Your goal: Match the word "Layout". Return each line of the data below where it appears.

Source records
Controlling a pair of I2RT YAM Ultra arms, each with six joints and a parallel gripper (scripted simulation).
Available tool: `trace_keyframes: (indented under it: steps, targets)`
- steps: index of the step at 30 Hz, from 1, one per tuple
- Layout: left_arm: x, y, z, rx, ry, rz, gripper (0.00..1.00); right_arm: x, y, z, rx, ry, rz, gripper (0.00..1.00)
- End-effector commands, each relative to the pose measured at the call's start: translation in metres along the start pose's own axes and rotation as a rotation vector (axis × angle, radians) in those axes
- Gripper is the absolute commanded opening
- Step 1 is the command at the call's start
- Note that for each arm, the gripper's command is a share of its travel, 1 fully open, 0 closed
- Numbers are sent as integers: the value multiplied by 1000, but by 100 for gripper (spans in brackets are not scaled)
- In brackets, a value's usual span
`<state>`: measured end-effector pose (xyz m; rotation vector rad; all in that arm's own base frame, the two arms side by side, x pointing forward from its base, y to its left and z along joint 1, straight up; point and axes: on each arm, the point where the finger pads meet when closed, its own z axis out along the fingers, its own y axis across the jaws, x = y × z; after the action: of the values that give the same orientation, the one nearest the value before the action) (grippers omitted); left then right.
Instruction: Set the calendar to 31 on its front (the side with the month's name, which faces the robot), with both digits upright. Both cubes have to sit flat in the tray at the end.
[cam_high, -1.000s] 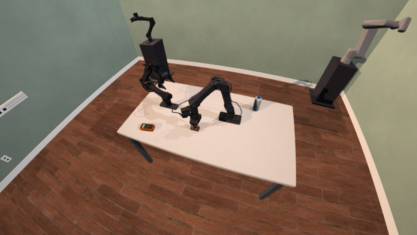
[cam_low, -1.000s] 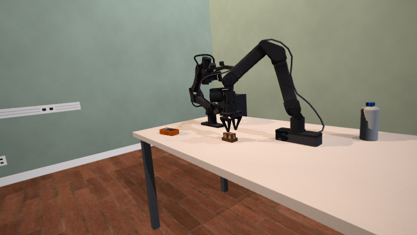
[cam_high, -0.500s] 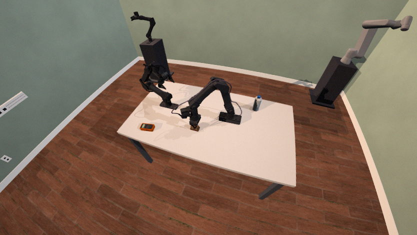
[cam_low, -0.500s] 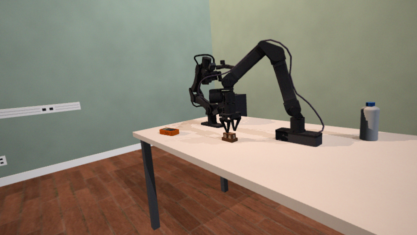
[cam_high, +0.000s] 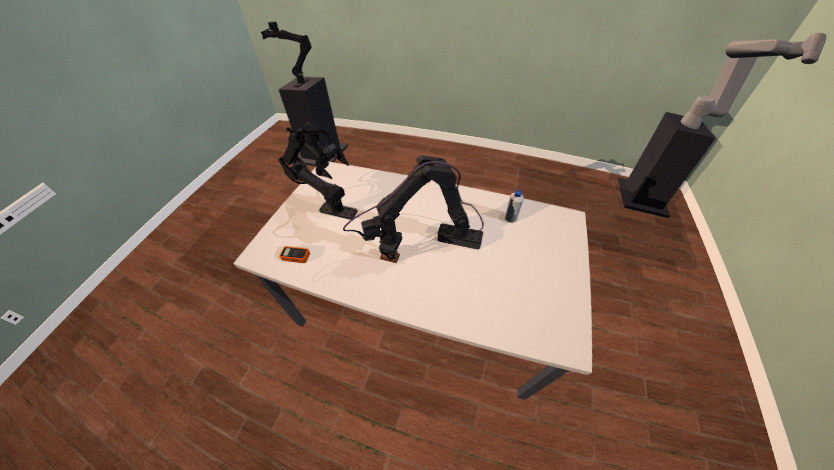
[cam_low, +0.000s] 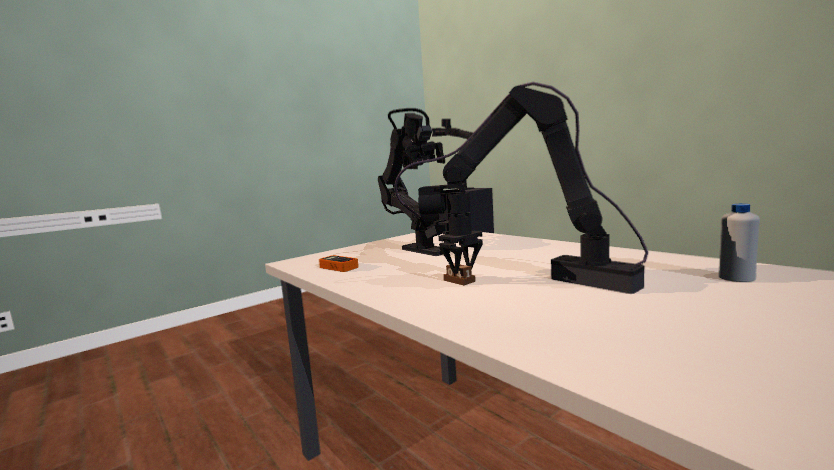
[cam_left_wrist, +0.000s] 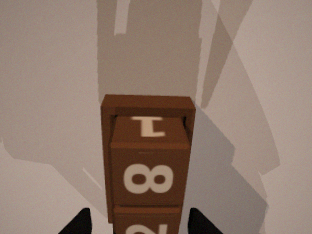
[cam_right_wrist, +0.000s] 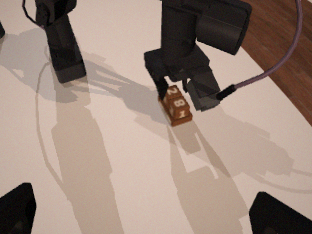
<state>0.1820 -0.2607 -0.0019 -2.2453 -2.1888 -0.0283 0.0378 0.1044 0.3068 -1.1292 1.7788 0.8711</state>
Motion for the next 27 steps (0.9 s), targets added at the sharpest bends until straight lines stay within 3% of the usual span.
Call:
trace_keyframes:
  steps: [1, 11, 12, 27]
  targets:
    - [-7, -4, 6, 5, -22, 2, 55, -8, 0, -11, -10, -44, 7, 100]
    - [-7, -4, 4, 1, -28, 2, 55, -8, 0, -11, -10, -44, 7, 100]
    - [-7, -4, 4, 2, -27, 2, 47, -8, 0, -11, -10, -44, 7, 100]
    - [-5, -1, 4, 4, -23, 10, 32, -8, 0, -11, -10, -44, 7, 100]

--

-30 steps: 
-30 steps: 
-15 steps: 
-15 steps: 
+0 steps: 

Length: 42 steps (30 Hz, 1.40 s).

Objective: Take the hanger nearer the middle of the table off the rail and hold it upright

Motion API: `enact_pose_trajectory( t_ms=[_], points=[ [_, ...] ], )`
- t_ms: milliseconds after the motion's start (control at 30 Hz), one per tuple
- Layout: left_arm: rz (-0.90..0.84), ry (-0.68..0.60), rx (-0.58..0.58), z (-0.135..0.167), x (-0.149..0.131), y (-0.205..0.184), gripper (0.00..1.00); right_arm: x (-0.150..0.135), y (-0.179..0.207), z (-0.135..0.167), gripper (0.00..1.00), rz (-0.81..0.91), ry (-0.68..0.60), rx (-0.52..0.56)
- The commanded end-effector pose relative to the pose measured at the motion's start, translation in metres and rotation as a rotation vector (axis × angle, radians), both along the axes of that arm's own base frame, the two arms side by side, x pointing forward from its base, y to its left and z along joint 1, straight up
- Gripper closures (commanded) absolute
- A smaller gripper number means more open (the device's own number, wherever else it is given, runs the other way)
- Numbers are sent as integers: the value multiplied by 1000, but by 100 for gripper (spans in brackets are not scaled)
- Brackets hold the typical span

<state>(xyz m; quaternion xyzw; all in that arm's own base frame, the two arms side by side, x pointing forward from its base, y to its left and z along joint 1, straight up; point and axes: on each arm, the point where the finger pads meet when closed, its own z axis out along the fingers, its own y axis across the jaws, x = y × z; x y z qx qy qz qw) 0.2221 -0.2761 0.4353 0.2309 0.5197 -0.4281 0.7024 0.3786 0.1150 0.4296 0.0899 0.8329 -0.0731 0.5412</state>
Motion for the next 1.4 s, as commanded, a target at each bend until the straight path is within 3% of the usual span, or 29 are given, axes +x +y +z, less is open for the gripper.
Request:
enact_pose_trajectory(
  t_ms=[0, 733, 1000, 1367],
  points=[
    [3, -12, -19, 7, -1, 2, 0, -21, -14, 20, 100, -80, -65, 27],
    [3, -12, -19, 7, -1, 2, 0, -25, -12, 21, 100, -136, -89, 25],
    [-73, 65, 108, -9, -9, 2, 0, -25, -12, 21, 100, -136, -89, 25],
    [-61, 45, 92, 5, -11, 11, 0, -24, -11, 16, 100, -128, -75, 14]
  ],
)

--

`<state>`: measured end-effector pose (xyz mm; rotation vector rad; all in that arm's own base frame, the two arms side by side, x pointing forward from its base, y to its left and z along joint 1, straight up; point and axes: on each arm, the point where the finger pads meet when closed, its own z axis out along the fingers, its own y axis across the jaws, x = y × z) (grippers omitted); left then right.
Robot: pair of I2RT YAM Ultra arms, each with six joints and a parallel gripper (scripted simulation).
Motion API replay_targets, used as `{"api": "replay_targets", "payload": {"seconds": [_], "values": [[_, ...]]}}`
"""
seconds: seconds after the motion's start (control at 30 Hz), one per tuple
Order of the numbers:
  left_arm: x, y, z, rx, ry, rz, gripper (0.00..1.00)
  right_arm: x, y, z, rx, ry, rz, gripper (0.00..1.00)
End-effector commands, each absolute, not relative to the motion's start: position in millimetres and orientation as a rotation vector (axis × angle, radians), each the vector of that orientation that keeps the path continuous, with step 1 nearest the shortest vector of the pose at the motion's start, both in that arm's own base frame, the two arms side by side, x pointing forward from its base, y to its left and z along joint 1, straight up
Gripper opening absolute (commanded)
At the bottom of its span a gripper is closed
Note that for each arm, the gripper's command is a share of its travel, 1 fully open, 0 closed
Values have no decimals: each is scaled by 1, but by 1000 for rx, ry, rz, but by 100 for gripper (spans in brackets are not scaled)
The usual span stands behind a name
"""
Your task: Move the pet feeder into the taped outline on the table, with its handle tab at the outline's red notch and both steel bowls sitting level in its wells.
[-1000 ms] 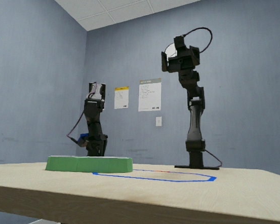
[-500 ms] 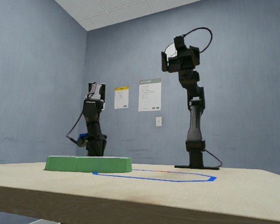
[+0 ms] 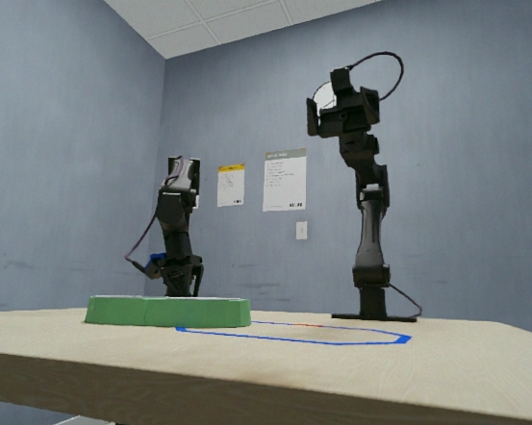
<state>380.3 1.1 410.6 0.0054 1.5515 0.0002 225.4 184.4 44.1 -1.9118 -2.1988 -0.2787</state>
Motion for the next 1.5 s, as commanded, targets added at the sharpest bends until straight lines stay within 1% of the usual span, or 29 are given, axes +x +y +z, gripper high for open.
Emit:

Expected answer:
- Layout: left_arm: x, y, z, rx, ry, rz, gripper (0.00..1.00); right_arm: x, y, z, rx, ry, rz, gripper (0.00..1.00)
- Layout: left_arm: rz (-0.90..0.84), ry (-0.68..0.60), rx (-0.58..0.58), z (-0.135..0.167), x (-0.149..0.131), y (-0.205..0.184), gripper (0.00..1.00); right_arm: x (-0.150..0.135), y (-0.179..0.207), z (-0.135..0.167), gripper (0.00..1.00), rz (-0.81..0.91), ry (-0.68..0.60), rx (-0.52..0.56)

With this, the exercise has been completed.